Goal of the exercise: Return every line from the one with "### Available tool" through the one with "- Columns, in", inclusive, exactly as it appears below.

START Record extracts

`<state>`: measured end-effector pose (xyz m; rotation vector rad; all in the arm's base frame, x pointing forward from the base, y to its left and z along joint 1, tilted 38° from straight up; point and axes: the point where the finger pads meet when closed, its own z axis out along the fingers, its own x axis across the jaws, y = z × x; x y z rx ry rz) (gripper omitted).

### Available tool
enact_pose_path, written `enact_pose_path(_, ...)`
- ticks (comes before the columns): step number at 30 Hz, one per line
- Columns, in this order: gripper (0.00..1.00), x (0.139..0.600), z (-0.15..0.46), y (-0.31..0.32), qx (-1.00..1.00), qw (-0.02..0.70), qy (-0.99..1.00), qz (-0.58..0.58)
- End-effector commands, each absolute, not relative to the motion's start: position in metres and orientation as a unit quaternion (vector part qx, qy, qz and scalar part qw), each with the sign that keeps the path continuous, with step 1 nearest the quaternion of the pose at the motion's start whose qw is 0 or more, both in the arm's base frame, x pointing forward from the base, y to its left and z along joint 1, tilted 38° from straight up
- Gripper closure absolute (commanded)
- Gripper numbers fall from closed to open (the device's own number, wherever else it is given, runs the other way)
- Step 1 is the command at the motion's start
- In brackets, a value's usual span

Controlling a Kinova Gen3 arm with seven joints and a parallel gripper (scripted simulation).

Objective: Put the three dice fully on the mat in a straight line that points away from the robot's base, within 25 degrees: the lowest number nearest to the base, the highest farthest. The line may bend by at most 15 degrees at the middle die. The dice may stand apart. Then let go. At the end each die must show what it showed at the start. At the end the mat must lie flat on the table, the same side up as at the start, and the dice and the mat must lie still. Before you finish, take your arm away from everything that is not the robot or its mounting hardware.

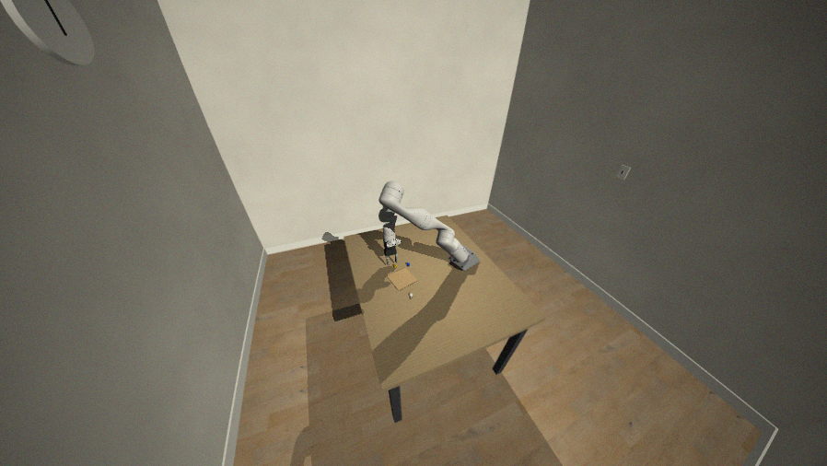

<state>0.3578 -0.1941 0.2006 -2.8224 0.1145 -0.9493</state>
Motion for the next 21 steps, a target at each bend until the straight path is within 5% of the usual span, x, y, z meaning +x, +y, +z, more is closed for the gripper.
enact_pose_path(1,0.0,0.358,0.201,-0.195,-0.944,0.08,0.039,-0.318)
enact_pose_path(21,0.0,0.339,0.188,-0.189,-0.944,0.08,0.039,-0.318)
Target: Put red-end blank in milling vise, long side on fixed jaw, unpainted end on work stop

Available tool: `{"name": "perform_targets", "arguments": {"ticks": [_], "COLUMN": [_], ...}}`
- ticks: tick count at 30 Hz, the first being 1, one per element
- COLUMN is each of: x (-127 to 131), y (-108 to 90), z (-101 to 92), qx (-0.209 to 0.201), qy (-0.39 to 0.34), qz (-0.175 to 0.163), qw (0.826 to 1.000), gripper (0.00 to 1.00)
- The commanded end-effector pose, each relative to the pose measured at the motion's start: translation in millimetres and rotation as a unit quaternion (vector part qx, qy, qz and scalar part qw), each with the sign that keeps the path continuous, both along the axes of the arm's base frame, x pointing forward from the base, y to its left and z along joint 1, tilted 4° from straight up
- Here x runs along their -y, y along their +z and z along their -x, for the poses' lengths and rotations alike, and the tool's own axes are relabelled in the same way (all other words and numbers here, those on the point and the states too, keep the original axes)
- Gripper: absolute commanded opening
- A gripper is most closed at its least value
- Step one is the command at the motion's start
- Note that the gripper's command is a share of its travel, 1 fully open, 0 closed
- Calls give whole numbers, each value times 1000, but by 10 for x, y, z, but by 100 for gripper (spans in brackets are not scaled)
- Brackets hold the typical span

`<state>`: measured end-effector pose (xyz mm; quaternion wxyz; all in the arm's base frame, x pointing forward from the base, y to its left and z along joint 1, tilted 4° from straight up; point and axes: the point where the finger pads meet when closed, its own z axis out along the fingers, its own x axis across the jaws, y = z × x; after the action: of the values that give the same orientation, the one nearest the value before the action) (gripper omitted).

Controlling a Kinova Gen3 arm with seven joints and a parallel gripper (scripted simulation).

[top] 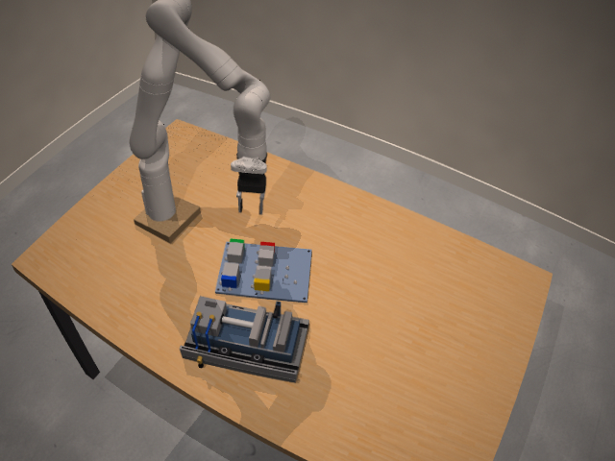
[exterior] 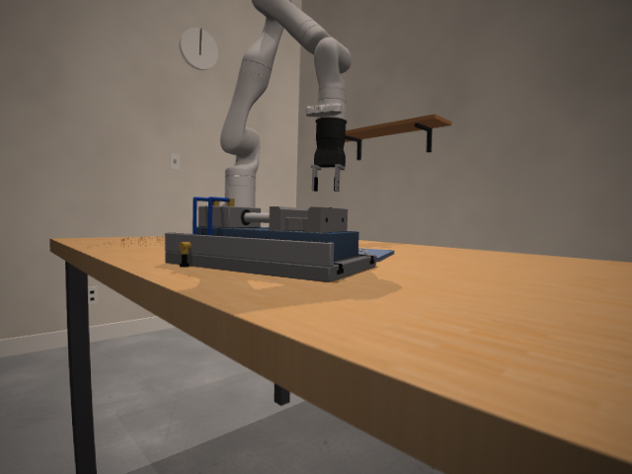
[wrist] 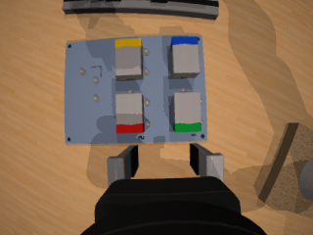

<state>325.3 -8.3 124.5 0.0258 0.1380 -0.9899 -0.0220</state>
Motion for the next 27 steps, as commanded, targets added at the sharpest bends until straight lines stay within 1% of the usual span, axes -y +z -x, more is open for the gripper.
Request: {"name": "perform_targets", "arguments": {"ticks": [1, 12, 15, 27], "x": [47, 234, 236, 438], "y": [84, 391, 387, 722], "z": [-46, -118, -101, -184], "qx": [5, 5, 1, 4], "qy": [-2, -1, 1, -1], "qz": [0, 0, 0, 0], "qw": [1000, 1000, 1000, 1000], "gripper": [100, 100, 100, 100]}}
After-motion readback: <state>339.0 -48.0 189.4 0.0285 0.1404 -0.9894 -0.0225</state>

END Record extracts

Exercise result:
### Available tool
enact_pose_path, written `enact_pose_path(_, ...)`
- ticks (comes before the columns): step number at 30 Hz, one per line
- Columns, in this order: gripper (0.00..1.00), x (0.139..0.600), z (-0.15..0.46), y (-0.31..0.32), qx (-1.00..1.00), qw (-0.02..0.70), qy (-0.99..1.00), qz (-0.58..0.58)

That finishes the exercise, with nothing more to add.